C 中是否有静态初始化灵活数组成员的标准方法？

Question

I need a statically created data structure in memory comprised of a table of string vectors, effectively:

typedef struct {
    char *argv[];
} Entry;

const Entry Table[] = {
    {"a"},
    {"a", "b", "c"}
};

But trying to compile this results in error: initialization of flexible array member in a nested context

Apparently this is possible in GCC, according GCC Manual: 6.18 Arrays of Length Zero . This may be possible following C 2018 6.7.2.1 18, although in regard to that I read elsewhere

There cannot be an array of structures that contain a flexible array member.

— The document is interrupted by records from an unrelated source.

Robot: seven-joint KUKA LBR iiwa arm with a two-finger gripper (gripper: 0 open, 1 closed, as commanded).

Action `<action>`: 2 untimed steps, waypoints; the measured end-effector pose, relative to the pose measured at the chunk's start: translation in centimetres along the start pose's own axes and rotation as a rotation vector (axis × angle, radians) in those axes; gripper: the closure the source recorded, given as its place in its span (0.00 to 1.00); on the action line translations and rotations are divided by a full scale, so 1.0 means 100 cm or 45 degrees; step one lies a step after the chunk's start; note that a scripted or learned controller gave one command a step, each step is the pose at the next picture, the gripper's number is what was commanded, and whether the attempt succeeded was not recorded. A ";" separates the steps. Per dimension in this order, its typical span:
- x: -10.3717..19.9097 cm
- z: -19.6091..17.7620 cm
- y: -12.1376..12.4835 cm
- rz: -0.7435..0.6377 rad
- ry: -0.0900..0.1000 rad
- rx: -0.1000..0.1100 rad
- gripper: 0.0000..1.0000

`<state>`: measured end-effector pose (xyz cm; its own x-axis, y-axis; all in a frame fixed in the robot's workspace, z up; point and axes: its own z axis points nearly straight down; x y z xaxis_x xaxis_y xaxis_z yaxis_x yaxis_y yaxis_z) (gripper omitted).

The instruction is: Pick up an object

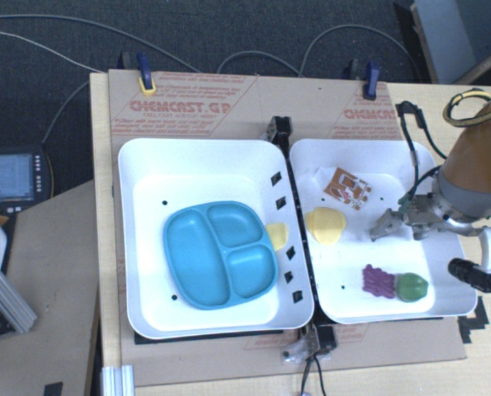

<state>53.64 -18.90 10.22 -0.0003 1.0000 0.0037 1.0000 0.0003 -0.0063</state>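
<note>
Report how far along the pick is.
Done: nothing looks lifted; the yellow piece, purple toy, green ball and patterned packet all lie on the right bin floor. In hand: the end effector sits over that bin, right of the yellow piece, with nothing seen in it. Left: grasp and lift an object.

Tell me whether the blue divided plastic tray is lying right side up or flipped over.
Right side up. The blue divided plastic tray lies flat in the left white bin, its three compartments facing upward with raised ridges between them.
</note>
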 end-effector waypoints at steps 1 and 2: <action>0.001 0.018 0.000 0.000 -0.001 -0.003 0.00; 0.001 0.006 0.001 0.000 -0.002 -0.008 1.00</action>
<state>53.74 -18.83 9.62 -0.0004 1.0000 0.0021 1.0000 0.0004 -0.0002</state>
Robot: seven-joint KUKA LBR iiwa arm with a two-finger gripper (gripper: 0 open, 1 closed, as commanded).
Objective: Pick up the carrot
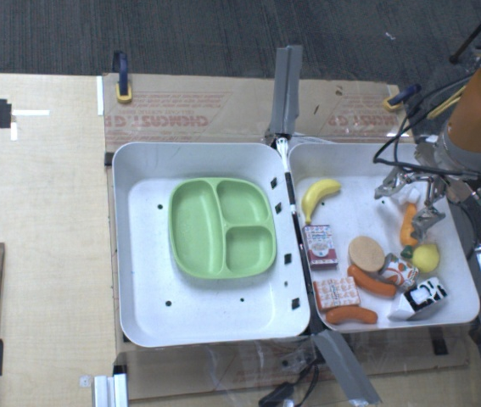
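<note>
The arm [478, 113] came in from the right of the camera view, orange band visible above the wrist, with the gripper [410, 200] low over the back right part of the right bin [469, 308]. Its metal fingers [388, 185] stood spread, one to the left of the carrot and the other to its right; jaws released, nothing clamped between them.

The carrot [408, 224], a small orange piece, lay tilted on the bin floor just below the gripper, between the two fingers. Whether either finger touched it could not be told. A yellow lemon [426, 257] sat just beside the carrot's lower end.

Other contents of the right bin: a banana [320, 196] near the back left corner; a small red-and-white carton [319, 245] below it; a tan round disc [366, 253] near the middle; an orange sausage-shaped piece [372, 283] just in front of the disc; a second printed carton [336, 292] at front left; a reddish sausage [351, 315] along the front wall; a black-and-white item [426, 295] at front right.

The left bin [130, 253] held a green divided plate [222, 226] with three compartments, lying flat near the centre
</note>
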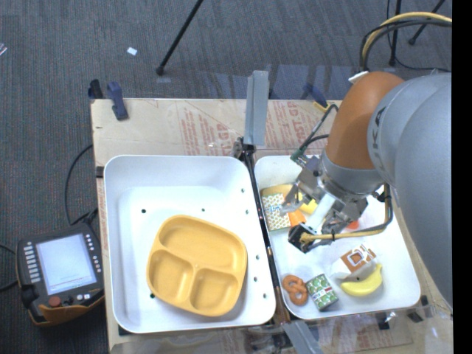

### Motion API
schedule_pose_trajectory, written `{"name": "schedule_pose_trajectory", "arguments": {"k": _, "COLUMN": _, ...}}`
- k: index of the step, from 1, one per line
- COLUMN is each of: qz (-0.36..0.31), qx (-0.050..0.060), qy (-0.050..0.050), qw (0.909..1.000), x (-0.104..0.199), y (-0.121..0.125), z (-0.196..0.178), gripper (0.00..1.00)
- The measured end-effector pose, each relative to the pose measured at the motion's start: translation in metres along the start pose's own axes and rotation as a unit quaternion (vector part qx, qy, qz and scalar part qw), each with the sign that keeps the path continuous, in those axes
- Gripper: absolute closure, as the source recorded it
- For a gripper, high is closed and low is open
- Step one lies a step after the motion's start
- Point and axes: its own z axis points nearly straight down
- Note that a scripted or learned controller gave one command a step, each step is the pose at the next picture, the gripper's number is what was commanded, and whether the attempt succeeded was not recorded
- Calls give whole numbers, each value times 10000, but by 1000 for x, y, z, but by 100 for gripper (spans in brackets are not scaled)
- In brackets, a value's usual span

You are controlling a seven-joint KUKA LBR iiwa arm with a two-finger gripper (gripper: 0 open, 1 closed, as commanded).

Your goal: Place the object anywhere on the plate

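Plate (196,262): yellow, three compartments, sitting in the left bin (125,198), toward the front.
Right bin (409,271): this is where all the loose stuff is, so the object to move is somewhere in here. Can't really say which one it is.
Arm (398,146): comes in from the right, grey with the orange band, and covers the back right corner of the right bin.
Gripper (333,214): down low over the back middle of the right bin. Honestly can't tell if it's open or closed from this angle, or whether it has hold of anything.
Orange piece (296,217): pokes out on the gripper's left, next to a yellow bit (309,206). Both are half covered, no idea what they are.
Red bit (352,225): just a sliver showing on the gripper's other side.
Patterned card (274,206): by the right bin's left wall, just beside the orange piece.
Pretzel (296,290): front left of the right bin.
Small green box (321,291): just beside the pretzel.
Banana (361,284): front of the right bin, with a white-and-orange box (357,259) right behind it, looks like they touch.
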Motion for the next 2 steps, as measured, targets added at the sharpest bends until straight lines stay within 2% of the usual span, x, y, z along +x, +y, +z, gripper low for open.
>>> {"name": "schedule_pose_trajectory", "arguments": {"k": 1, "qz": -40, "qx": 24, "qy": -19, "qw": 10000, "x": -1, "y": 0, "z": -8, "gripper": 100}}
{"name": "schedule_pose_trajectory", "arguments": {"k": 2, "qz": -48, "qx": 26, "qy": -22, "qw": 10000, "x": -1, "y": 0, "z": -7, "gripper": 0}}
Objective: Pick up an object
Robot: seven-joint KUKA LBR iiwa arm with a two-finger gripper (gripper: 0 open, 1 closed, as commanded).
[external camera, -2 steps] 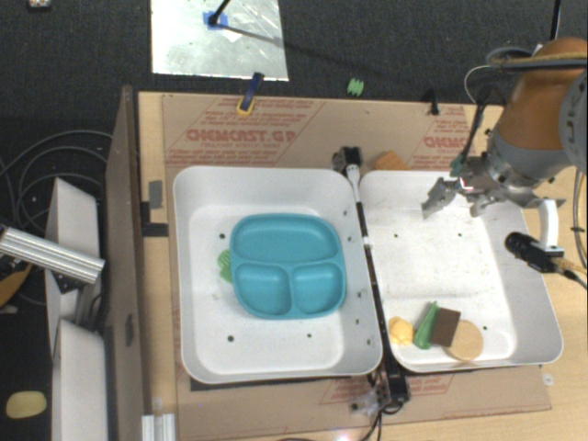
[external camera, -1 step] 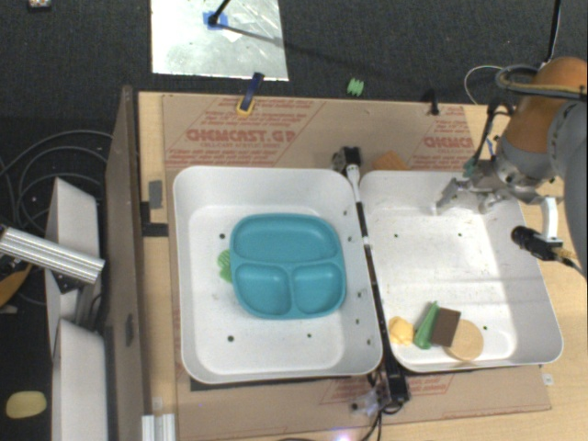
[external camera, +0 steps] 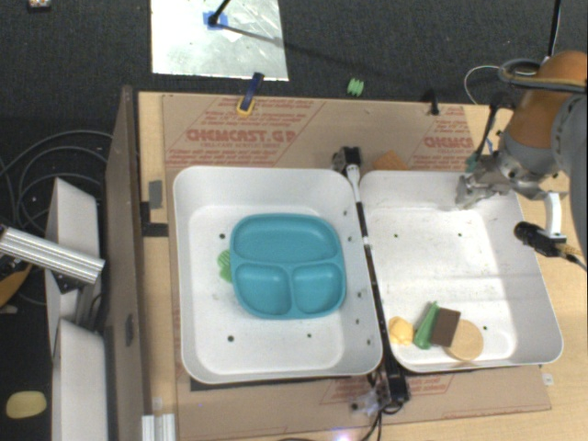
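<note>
Left bin (external camera: 197,338): teal divided tray (external camera: 287,265), rigid, probably slick; a green piece (external camera: 224,264) pokes out at its left edge, mostly hidden. Right bin (external camera: 514,274): small items clustered at near edge, touching — yellow lump (external camera: 401,330), green stick (external camera: 425,326), brown block (external camera: 446,326), tan disc (external camera: 465,340). Look light; the stick's narrow sides suit a pinch. Tool (external camera: 473,189) over the far right corner, well apart; finger spread: cannot tell.

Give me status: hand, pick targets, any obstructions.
Hand over right bin's far edge, nothing seen in it. Small items clustered at that bin's near edge, untouched. Blue tray in left bin. Path to cluster looks clear.
</note>
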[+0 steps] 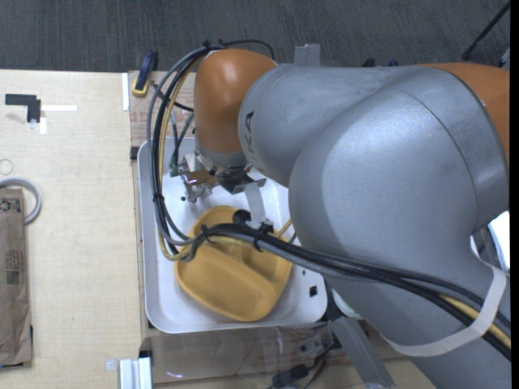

Is there a standard way to achieve this behavior? If not, is there a preferred way?

Answer 1

You can't do it with a flexible array member.

Instead, you can use char **argv and initialize it using compound literals.

typedef struct {
    char **argv;
} Entry;

const Entry table[] = {
    { (char *[]) { "a", NULL } },
    { (char *[]) { "a", "b", "c", NULL } }
};

I added NULL to each of the arrays so the application can tell their lengths (the real argv has this as well).

Answer 2

You do not store the count of elements of argv. How would you know that the first one has 1 element, and the second one has 3? You have to store that, for example, in another array member.

You can define a structure that has the proper exact same static memory layout as the array of structures with flexible array members that you want to have. Then you can then alias the structure with a pointer to Entry , and use that as an array of entries. Following example does that:

#include <stdlib.h>
#include <assert.h>
#include <stdalign.h>
#include <stddef.h>
#include <stdio.h>

typedef struct {
    unsigned len;
    char *argv[];
} Entry;

// sane iterating
static_assert(alignof(Entry) == alignof(char *), "");

typedef struct {
    unsigned len;
    char *argv[1];
} Entry_1;
static_assert(alignof(Entry_1) == alignof(Entry), "");
static_assert(sizeof(Entry_1) == sizeof(Entry) + 1 * sizeof(char *), "");

typedef struct {
    unsigned len;
    char *argv[3];
} Entry_3;
static_assert(alignof(Entry_3) == alignof(Entry), "");
static_assert(sizeof(Entry_3) == sizeof(Entry) + 3 * sizeof(char *), "");

typedef struct {
    Entry_1 e1;
    Entry_3 e3;
} Entry_init_1_3;
static_assert(offsetof(Entry_init_1_3, e3) == sizeof(Entry_1), "");

const Entry_init_1_3 entry_init_1_3 = {
    { 1, { "a", } },
    { 3, { "b", "c", "d", } },
};

const Entry *const table = (const void *)&entry_init_1_3;
//                         ^^^^^^^^^^^^^^^ I hope I know what I am doing.
const Entry *const table_end = (const Entry*)((const char*)table + sizeof(entry_init_1_3));

const Entry *table_next(const Entry *it) {
    return (const Entry *)(
        (const char *)it + sizeof(Entry) + it->len * sizeof(char *)
    );
}

int main() {
    unsigned entry_idx = 0;
    for (const Entry *it = table;
            it != table_end;
            it = table_next(it), ++entry_idx
    ) {
        for (unsigned x = 0; x < it->len; ++x) {
            fprintf(stderr, "table[%d].argv[%d] = %s\n",
                entry_idx,
                x,
                it->argv[x]
            );
       }
    }
}

Code outputs:

table[0].argv[0] = a
table[1].argv[0] = b
table[1].argv[1] = c
table[1].argv[2] = d

Most notable inotify() Linux system call returns an array of flexible array members.

Is there a standard way to statically initialize flexible array members in C?

No.

If not, is there a preferred way?

Don't use flexible array members. Use pointers, as presented in the other answer.